* Task brief *
Images aside, return all the entries exactly.

START Information supplied

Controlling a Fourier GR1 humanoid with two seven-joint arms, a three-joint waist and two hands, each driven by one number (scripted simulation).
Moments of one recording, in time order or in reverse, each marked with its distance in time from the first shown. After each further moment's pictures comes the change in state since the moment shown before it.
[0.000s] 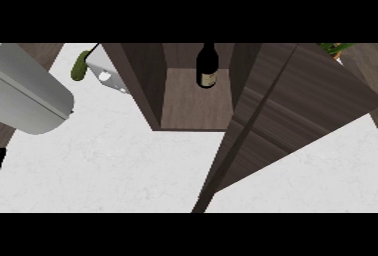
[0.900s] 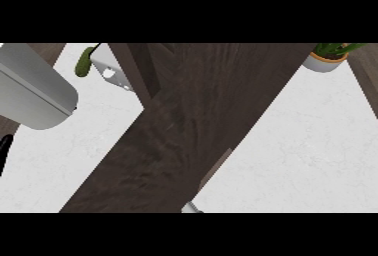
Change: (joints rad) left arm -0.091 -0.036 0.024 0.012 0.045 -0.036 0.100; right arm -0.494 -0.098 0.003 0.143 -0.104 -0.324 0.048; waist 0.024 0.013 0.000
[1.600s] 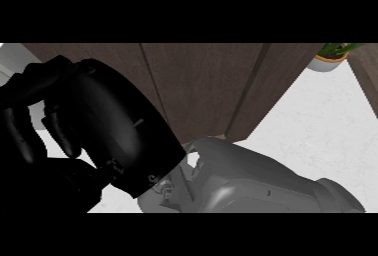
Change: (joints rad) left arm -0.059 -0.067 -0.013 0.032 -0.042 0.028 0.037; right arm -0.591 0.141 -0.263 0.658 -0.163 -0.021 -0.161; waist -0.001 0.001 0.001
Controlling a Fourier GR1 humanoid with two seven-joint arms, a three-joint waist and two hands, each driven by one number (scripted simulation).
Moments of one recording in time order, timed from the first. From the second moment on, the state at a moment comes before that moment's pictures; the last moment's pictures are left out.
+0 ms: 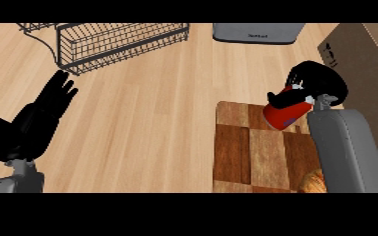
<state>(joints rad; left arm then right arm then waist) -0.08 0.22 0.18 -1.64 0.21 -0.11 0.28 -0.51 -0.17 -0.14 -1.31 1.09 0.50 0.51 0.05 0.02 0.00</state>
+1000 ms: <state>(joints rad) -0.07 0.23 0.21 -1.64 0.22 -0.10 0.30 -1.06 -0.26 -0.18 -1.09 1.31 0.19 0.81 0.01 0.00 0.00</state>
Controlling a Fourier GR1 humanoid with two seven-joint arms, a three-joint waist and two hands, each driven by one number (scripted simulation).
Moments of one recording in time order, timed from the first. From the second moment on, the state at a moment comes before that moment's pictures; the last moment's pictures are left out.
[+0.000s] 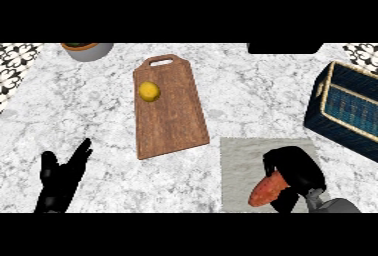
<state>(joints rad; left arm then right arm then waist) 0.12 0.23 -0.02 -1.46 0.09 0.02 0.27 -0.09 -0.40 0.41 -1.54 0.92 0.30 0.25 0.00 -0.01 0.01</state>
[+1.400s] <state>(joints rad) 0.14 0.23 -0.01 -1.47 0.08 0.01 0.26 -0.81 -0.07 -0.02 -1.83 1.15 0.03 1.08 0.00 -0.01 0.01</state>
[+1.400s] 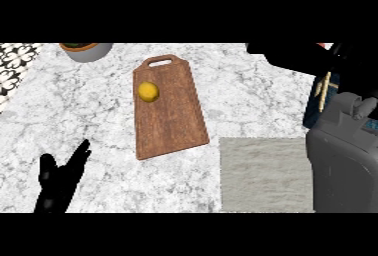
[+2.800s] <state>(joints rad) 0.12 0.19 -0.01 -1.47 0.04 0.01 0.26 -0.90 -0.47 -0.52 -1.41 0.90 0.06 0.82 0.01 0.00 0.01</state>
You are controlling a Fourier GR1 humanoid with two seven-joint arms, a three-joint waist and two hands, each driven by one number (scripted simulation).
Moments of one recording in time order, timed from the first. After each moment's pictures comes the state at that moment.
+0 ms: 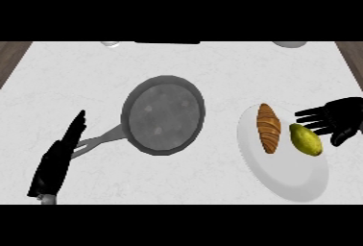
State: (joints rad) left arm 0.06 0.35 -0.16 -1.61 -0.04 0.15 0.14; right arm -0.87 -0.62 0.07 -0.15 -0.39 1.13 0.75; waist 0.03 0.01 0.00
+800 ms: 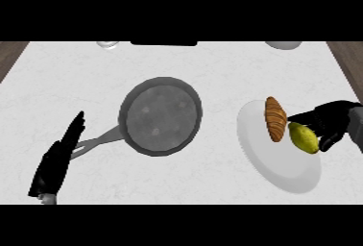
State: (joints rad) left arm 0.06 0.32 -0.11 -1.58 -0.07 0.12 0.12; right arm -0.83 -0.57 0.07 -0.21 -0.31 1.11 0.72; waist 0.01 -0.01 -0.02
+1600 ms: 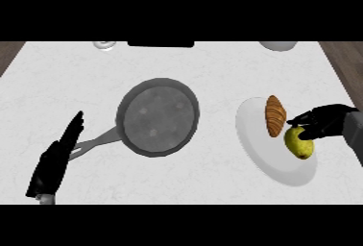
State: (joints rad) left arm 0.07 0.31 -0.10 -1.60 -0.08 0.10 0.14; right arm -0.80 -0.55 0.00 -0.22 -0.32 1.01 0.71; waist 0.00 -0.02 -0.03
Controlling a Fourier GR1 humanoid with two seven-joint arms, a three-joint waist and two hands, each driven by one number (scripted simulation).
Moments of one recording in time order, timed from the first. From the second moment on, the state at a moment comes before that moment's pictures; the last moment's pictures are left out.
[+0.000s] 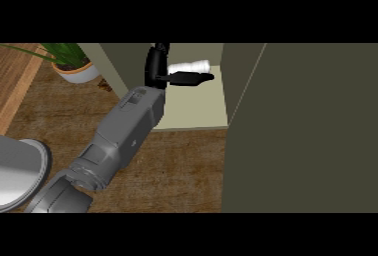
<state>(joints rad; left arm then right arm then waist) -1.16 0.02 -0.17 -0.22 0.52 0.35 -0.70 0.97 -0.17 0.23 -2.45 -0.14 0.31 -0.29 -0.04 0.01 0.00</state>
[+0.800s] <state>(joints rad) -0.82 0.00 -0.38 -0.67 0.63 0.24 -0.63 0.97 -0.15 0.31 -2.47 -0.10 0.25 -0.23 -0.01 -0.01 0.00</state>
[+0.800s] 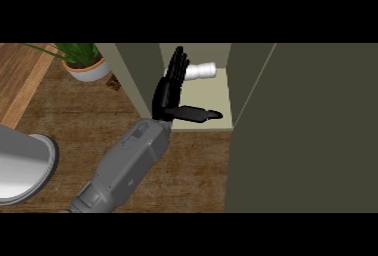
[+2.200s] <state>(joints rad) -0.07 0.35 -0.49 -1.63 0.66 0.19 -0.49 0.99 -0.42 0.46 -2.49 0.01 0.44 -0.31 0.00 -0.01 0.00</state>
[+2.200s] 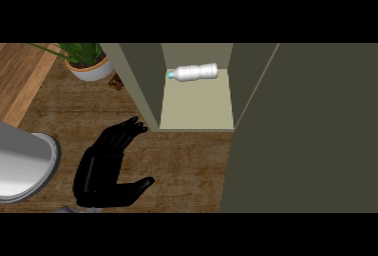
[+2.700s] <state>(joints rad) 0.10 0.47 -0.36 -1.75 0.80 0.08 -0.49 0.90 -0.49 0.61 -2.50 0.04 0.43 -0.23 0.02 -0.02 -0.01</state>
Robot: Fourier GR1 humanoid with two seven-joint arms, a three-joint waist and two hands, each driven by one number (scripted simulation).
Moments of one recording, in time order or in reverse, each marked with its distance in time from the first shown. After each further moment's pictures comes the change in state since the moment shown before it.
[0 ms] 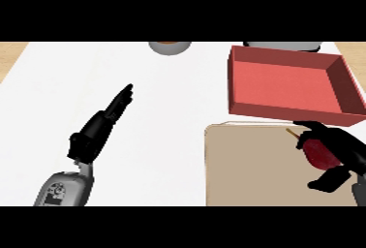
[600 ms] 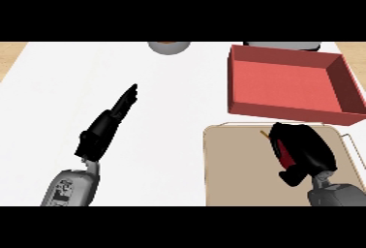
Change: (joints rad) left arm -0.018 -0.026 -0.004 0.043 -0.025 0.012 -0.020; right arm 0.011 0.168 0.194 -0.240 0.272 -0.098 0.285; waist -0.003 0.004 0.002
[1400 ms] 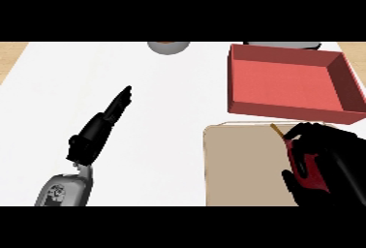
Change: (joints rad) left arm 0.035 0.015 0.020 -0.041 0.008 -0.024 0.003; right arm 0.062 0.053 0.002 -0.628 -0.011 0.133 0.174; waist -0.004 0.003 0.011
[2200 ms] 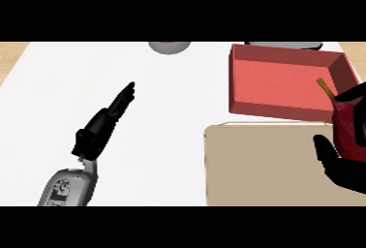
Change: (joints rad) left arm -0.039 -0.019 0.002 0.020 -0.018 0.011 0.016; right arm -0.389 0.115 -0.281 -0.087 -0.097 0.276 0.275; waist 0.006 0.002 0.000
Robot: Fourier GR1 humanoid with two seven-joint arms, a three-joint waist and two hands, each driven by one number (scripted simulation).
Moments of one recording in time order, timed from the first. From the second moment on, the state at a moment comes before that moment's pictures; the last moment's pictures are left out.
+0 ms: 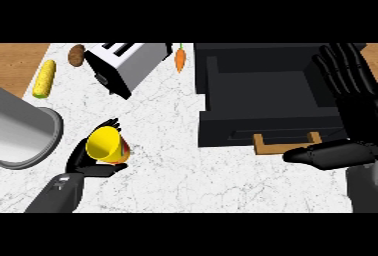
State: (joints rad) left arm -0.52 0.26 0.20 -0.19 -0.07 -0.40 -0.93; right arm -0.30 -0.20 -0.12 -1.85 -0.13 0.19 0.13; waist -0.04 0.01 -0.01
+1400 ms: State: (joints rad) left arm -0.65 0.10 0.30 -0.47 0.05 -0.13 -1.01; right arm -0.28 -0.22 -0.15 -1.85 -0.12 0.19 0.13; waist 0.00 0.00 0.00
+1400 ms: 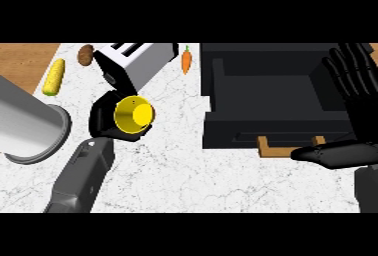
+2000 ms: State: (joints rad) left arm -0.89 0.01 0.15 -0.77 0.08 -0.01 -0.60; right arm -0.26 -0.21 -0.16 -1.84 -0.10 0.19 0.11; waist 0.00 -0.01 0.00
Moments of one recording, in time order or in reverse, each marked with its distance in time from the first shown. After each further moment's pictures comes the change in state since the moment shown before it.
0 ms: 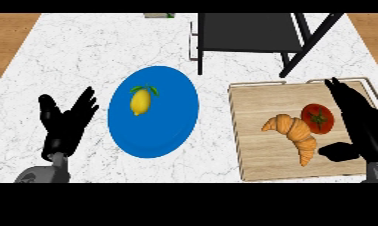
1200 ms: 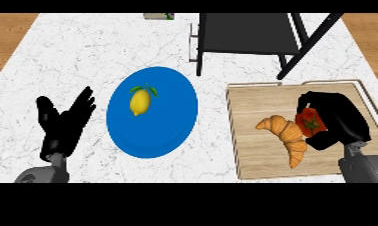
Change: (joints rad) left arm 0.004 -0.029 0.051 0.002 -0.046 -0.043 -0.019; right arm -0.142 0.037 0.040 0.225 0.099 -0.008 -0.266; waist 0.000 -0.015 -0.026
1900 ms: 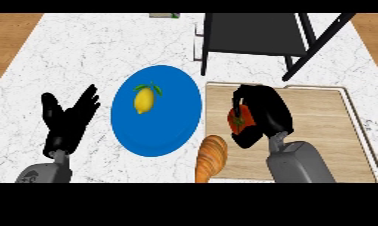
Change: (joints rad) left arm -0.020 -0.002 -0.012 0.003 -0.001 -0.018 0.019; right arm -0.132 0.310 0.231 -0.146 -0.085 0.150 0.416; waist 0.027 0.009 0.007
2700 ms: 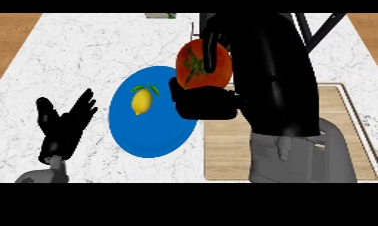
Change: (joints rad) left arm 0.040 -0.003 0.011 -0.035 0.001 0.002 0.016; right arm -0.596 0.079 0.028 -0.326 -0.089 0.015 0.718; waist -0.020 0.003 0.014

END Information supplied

* Result *
Controlling a Fourier GR1 humanoid with two seven-joint arms, a three-joint waist and two hands, each driven by one number (scripted simulation).
Moments of one recording, in time order or in reverse, each marked with its distance in time from the first shown. After each further moment's pictures comes the change in state since the moment shown before it.
[0.000s] 
[0.900s] 
Change: (joints rad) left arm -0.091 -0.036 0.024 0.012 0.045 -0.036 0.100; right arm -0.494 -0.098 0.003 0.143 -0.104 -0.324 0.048; waist 0.024 0.013 0.000
[1.600s] 
Change: (joints rad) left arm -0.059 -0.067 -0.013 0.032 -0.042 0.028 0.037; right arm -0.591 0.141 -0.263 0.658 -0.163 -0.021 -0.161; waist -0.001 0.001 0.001
Controlling a Fourier GR1 humanoid with two seven-joint arms, a three-joint waist and two hands, each driven by one number (scripted simulation).
Moments of one recording in time order, timed from the first. From the second moment on, the state at a moment comes before that moment's pictures; the last moment's pictures are left out.
+0 ms: 
<state>(joints rad; left arm then right arm then waist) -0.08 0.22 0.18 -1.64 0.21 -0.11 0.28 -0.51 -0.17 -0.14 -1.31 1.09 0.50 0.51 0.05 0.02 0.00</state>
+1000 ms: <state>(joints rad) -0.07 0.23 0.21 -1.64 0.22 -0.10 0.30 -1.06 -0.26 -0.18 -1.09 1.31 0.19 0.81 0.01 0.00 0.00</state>
Controlling a Fourier GR1 humanoid with two seven-joint arms, a three-joint waist and two hands, each driven by one number (scripted simulation).
Moments of one recording in time order, timed from the first. From the second moment on, the state at a moment comes before that moment's pictures; the last moment's pictures are left out.
[+0.000s] 
<state>(joints rad; left arm then right arm then waist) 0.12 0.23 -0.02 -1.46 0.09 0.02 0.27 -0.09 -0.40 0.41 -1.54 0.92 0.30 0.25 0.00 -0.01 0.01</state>
[+1.400s] <state>(joints rad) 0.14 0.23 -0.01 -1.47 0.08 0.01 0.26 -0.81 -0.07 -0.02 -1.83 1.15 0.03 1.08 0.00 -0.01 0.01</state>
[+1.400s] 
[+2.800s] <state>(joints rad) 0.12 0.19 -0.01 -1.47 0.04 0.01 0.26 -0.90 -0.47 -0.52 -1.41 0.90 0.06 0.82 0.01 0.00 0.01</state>
You are controlling a Fourier GR1 humanoid with two seven-joint arms, a three-joint waist and two hands, each driven by one number (scripted simulation).
Moments of one recording in time order, timed from the first. After each moment's pictures comes the state at that moment.
+0 ms: 
State: (joints rad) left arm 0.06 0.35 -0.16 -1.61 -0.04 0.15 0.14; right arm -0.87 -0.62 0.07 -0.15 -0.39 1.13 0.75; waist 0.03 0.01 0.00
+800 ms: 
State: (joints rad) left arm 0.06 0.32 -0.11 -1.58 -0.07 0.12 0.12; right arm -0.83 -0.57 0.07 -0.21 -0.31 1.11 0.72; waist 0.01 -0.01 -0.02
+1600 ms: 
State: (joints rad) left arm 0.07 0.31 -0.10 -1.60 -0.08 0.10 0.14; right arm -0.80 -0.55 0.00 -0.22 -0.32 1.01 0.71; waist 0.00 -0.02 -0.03
Controlling a Fourier GR1 humanoid with two seven-joint arms, a three-joint waist and two hands, each driven by one number (scripted simulation).
Moments of one recording in time order, timed from the first. From the second moment on, the state at a moment comes before that moment's pictures; the last moment's pictures are left out.
[+0.000s] 
<state>(joints rad; left arm then right arm then waist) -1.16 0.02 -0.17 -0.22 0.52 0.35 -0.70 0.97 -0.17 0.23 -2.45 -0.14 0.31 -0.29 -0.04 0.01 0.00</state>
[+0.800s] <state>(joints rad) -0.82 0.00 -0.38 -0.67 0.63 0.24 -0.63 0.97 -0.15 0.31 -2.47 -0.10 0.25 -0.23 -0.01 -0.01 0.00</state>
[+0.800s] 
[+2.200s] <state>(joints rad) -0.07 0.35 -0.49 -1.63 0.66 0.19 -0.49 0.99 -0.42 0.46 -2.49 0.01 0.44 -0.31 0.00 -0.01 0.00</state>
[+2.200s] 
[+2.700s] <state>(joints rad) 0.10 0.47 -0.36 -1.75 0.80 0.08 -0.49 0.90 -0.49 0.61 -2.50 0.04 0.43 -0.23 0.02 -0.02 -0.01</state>
Robot: Fourier GR1 humanoid with two seven-joint arms, a three-joint waist and two hands, each driven by one number (scripted simulation).
Moments of one recording, in time order or in reverse, each marked with its distance in time from the first shown. After each further moment's pictures comes the change in state since the moment shown before it.
[0 ms] 
[600 ms] 
Change: (joints rad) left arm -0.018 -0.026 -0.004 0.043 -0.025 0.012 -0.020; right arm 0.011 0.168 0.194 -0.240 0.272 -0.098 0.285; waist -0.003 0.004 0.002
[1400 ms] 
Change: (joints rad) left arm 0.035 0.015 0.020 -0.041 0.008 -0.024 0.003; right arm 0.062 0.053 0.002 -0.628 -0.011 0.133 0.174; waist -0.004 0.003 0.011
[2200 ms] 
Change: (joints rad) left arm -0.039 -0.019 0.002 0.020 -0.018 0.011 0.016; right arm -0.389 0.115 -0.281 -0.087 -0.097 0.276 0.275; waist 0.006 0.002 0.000
Robot: Fourier GR1 humanoid with two seven-joint arms, a three-joint waist and two hands, each driven by one number (scripted simulation).
Moments of one recording in time order, timed from the first. From the second moment on, the state at a moment comes before that moment's pictures; the last moment's pictures are left out.
+0 ms: 
State: (joints rad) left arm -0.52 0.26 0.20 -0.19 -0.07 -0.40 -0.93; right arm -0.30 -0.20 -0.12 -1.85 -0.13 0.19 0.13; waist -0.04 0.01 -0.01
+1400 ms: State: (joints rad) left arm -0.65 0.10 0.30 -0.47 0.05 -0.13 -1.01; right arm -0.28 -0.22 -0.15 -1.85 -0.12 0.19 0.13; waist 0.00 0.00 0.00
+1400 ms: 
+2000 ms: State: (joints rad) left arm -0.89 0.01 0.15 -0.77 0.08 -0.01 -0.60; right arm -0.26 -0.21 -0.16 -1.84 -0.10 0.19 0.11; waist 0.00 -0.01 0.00
Moments of one recording, in time order or in reverse, each marked with its distance in time from the first shown. After each further moment's pictures comes the change in state since the moment shown before it.
0 ms: 
1200 ms: 
Change: (joints rad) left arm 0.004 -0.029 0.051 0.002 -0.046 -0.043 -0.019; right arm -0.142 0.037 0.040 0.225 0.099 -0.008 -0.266; waist 0.000 -0.015 -0.026
1900 ms: 
Change: (joints rad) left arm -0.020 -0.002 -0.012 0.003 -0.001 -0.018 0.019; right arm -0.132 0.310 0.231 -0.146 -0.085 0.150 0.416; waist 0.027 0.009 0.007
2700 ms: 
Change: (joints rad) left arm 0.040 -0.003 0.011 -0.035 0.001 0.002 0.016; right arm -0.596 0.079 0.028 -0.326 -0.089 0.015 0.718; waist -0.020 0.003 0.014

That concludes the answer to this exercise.